Mike Myers at his comedic best.


----------



## Sinister (Apr 18, 2004)

*My Cousin Vinny *and *Jury Duty*

One a court room classic comedy, the other an exercise in buffoonery.


----------



## Sinister (Apr 18, 2004)

*Orca *and *Free Willy*

A clash I wouldn't mind seeing...


----------



## Sinister (Apr 18, 2004)

*Apocalypse Now *and *Platoon*


----------



## Sinister (Apr 18, 2004)

*Robocop *and *The Terminator*

An 80's cyber battle that should have been


----------



## Sinister (Apr 18, 2004)

*48 Hours *and *Extreme Prejudice*

Two great films starring Nick Nolte


----------



## Sinister (Apr 18, 2004)

*Mad Max *and *The Terminator*

The shape of things to come General Movie style


----------



## Sinister (Apr 18, 2004)

*The Rutles *and *Monster Hunter*

Two funny films shot mockumentary style.


----------



## claymud (Aug 21, 2005)

A night to Remember and the Posiden


----------



## RoxyBlue (Oct 6, 2008)

Gone With The Wind and Day After Tomorrow

...because tomorrow ISN'T always another day, Scarlett


----------



## Spooky1 (Aug 25, 2008)

13 Ghosts and 13th Warrior (13 is a lucky number right), for a triple feature add Apollo 13!


----------



## rottincorps (Jun 1, 2008)

X-Men and X Wife's club...........not that I want to see X Wife's club it just sounded good...OK shutting up now


----------



## rottincorps (Jun 1, 2008)

Blue water white death and old yell er


----------



## RoxyBlue (Oct 6, 2008)

Jaws and Man Woman Eat Drink

Just when you thought it was safe to go back into the restaurant


----------



## Spooky1 (Aug 25, 2008)

Chocolat and Willy Wonka and the Chocolate Factory. 

When a diabetic coma isn't enough.
or Oompa Loompas invade a small French town.


----------



## RoxyBlue (Oct 6, 2008)

It's a Wonderful Life and Touch of Evil

...what happens when the redemption of George Bailey doesn't quite work out as planned


----------



## Spooky1 (Aug 25, 2008)

Army of Darkness & Texas Chainsaw Massacre 

...You just can't have enough guys running around with chainsaws! (give some sugar baby, or else)


----------



## Non Compos Mentis (Apr 14, 2004)

Trick Or Treat and Night Of The Demons

Angela invites Sammi Curr to an Ultimate Halloween Party.
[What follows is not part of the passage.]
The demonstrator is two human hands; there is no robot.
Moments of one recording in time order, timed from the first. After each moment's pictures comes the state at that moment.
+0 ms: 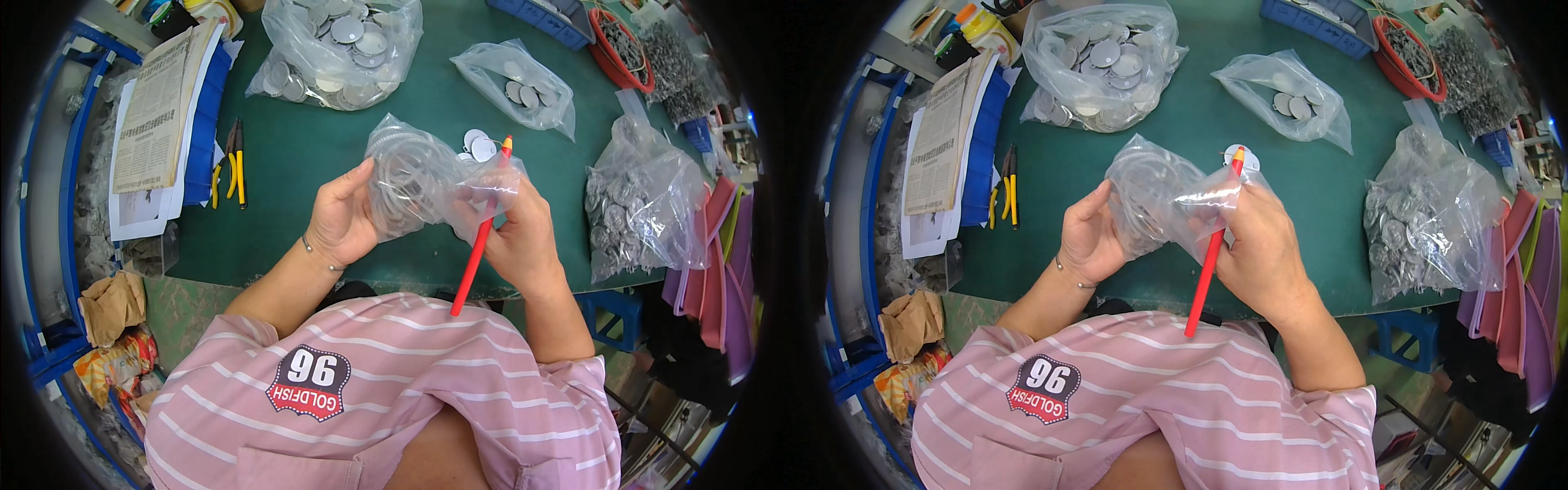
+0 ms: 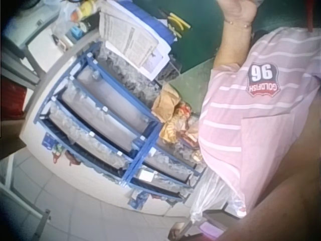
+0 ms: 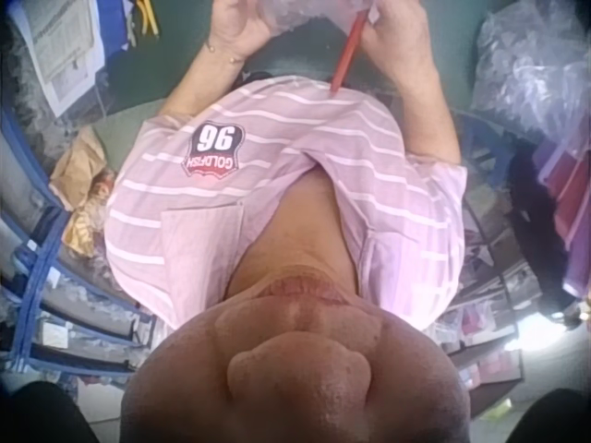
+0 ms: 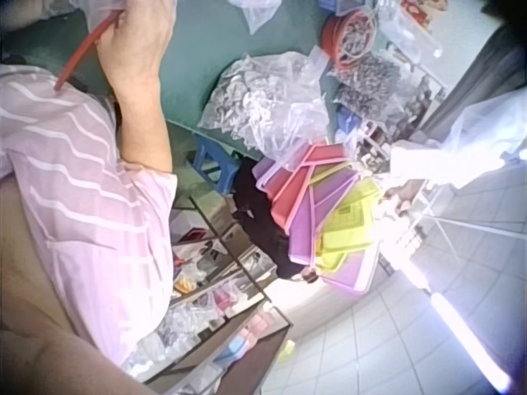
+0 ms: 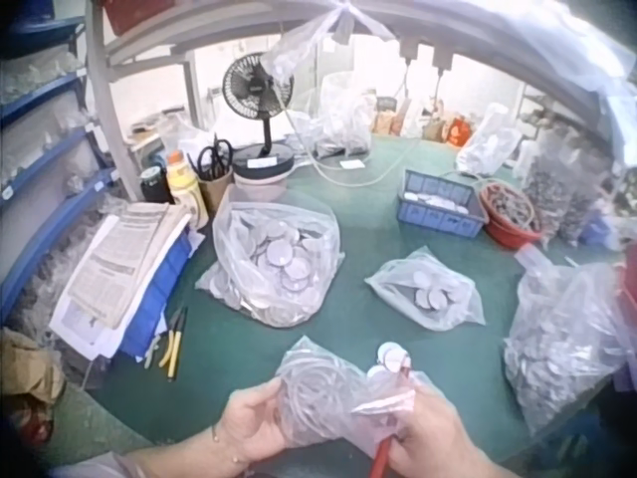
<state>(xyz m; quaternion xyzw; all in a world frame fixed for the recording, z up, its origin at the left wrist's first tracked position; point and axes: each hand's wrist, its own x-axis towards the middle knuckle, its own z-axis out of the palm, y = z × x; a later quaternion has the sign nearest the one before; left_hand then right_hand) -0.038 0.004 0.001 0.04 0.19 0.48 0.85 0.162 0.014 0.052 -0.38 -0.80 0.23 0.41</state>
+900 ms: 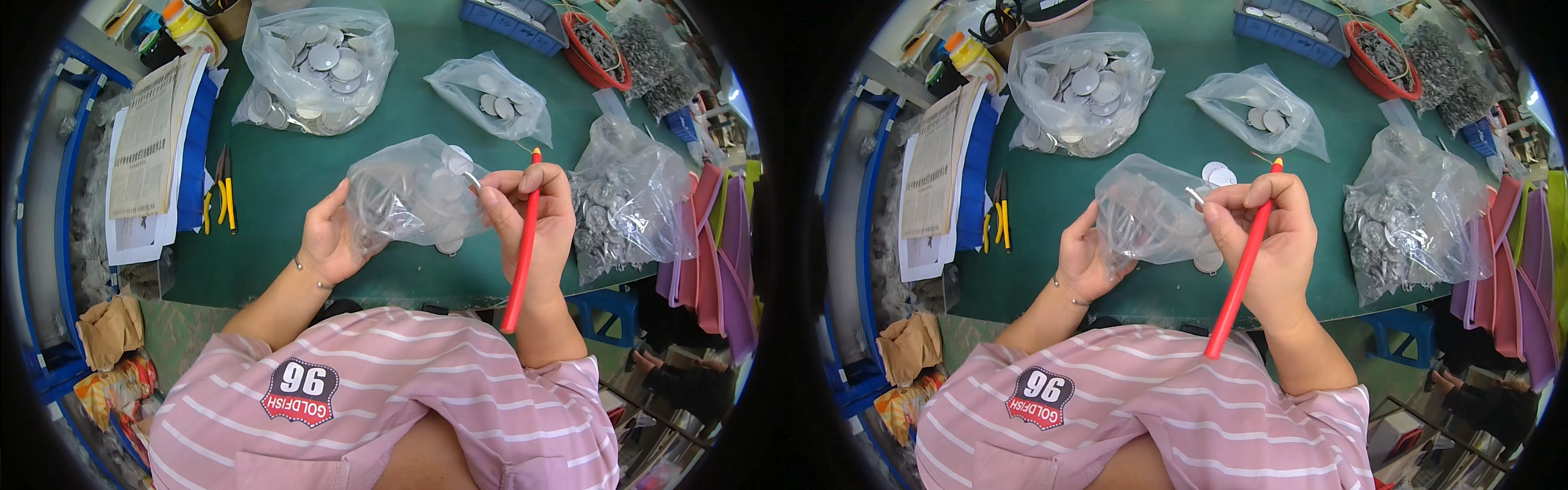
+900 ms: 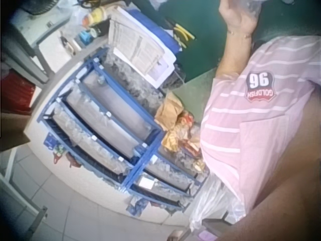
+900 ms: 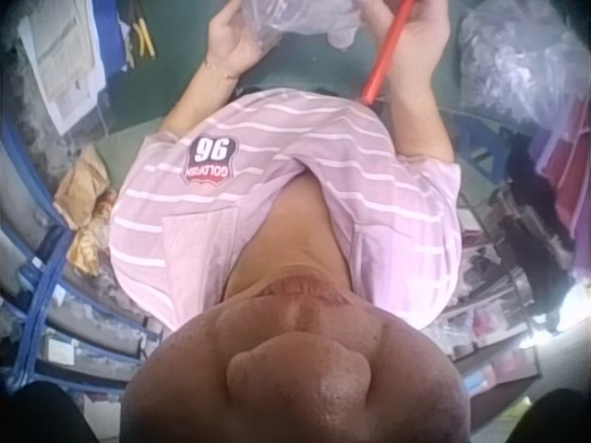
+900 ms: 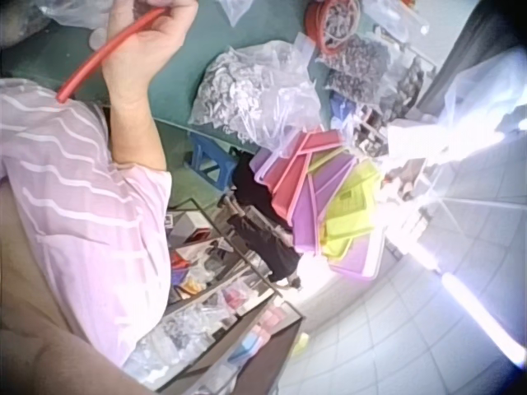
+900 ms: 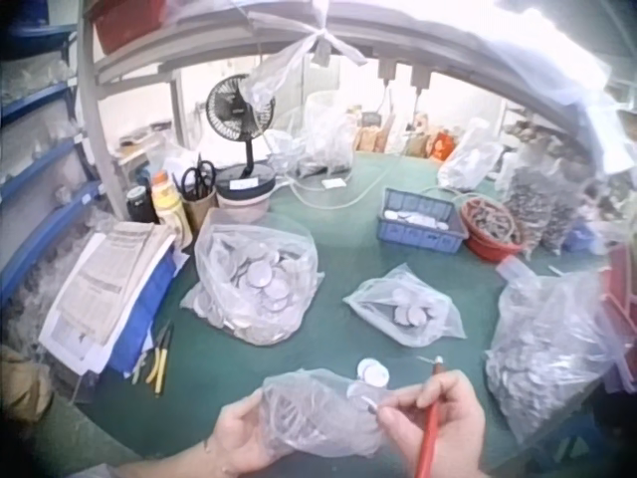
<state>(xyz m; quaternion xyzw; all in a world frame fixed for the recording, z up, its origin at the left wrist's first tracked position) -0.037 0.005 -0.015 -0.05 0.13 0.46 0.88 0.169 0.008 0.073 -0.41 -0.50 0.48 0.59</state>
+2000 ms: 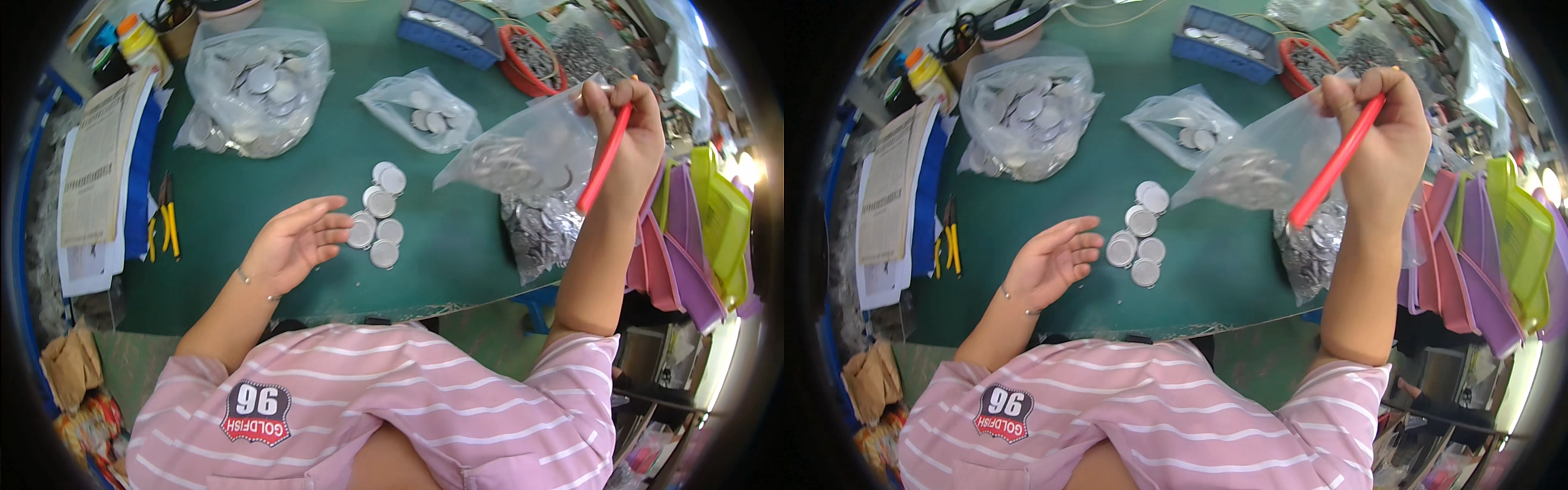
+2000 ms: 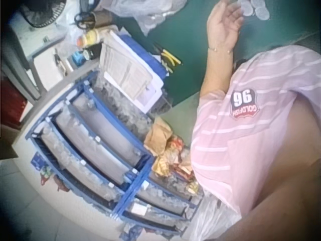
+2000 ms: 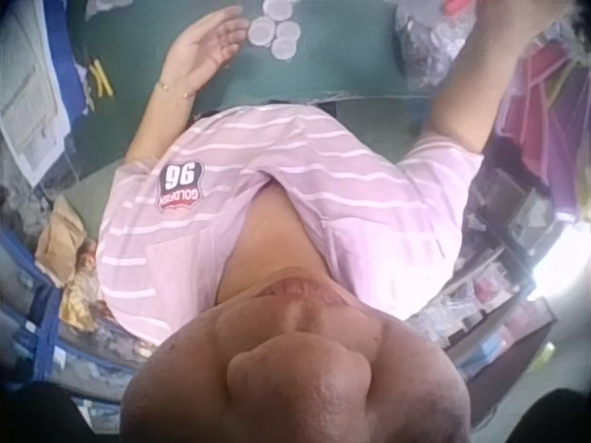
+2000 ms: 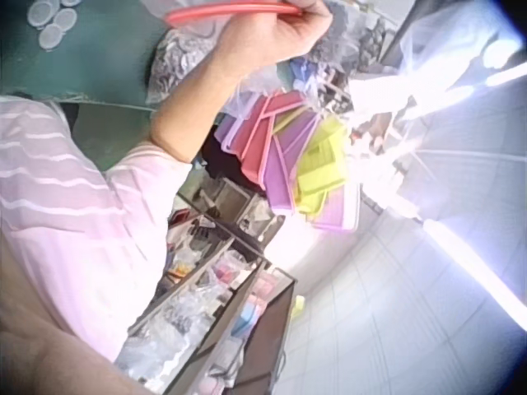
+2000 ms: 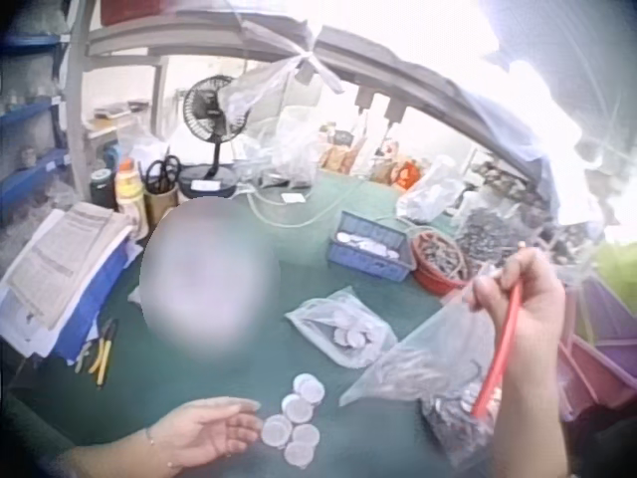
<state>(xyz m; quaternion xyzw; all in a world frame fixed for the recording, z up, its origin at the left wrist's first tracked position) -0.029 0.017 0.007 0.14 0.29 0.41 0.86 0.265 0.087 0.182 -0.41 -0.67 0.16 0.60</state>
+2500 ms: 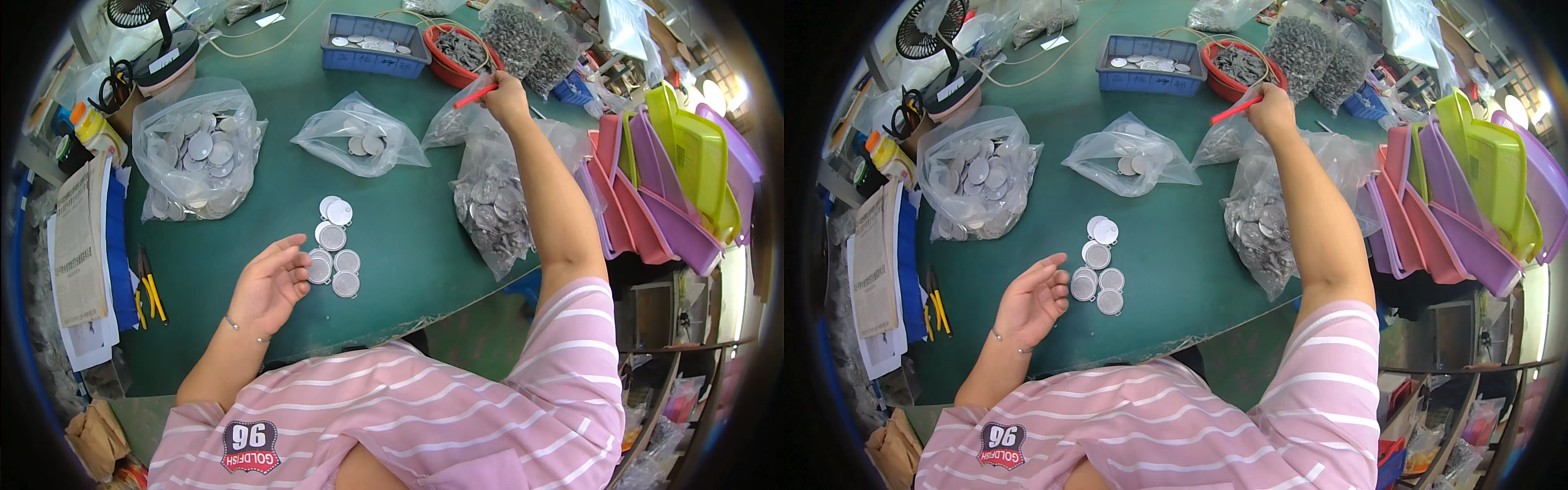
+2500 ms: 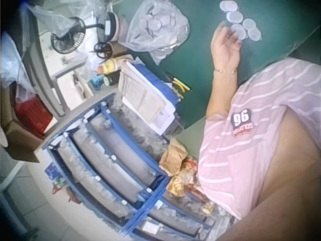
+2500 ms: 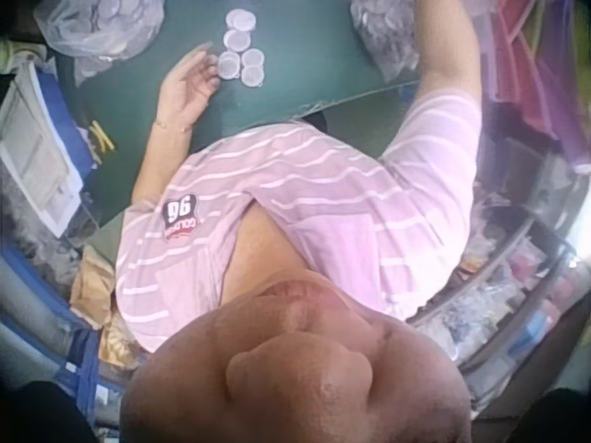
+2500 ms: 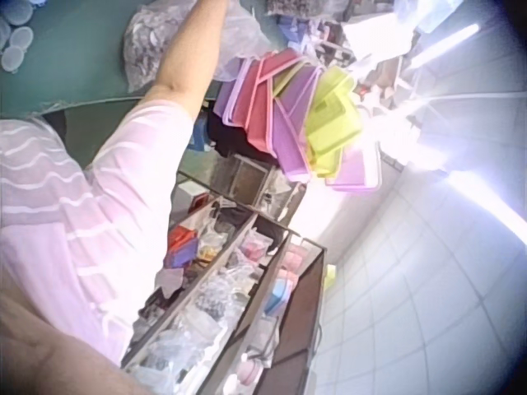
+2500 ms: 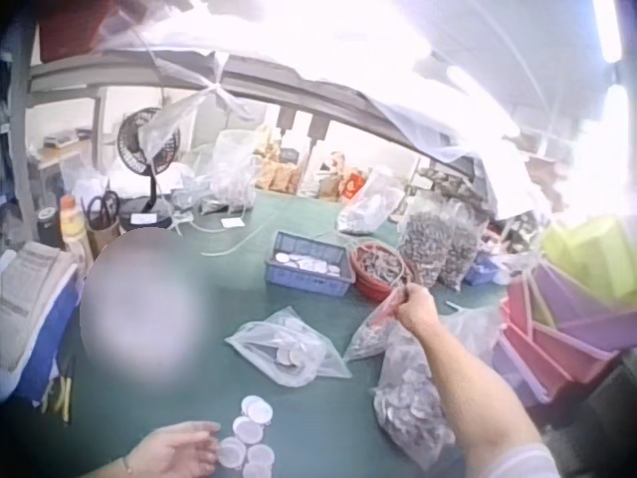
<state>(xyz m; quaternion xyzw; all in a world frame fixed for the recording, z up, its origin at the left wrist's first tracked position) 0.000 0.024 0.014 0.14 0.34 0.39 0.84 0.415 0.209 0.088 -0.77 -0.57 0.04 0.29</state>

Its a dead man's party...leave your body at the door.


----------



## Eldritch_Horror (Jul 27, 2008)

Shawshank Redemption & The Green Mile

Two prison movies written by Stephen King.

(Even though King is known for Horror, neither of those stories fit that bill, that's why I posted them under general movies)


----------



## RoxyBlue (Oct 6, 2008)

Free Willy & Moby Dick


In which Shamu the Killer Whale becomes a porn star.


----------



## rottincorps (Jun 1, 2008)

Picture mommy dead and Mommy dearest


----------



## rottincorps (Jun 1, 2008)

Irom man and the Blob


----------



## STOLLOWEEN (Apr 13, 2008)

Black Beauty and Seabiscuit

Because a horse is a horse of course


----------



## Sawtooth Jack (Apr 9, 2011)

Curse of the Demon and Drag Me to Hell.

Watch them both and tell me they are not very similar.


----------



## Lord Homicide (May 11, 2012)

*Blazing Saddles* & *Star Trek*
_Bart T. Kirk: Going Where no Sheriff Has Gone Before_


----------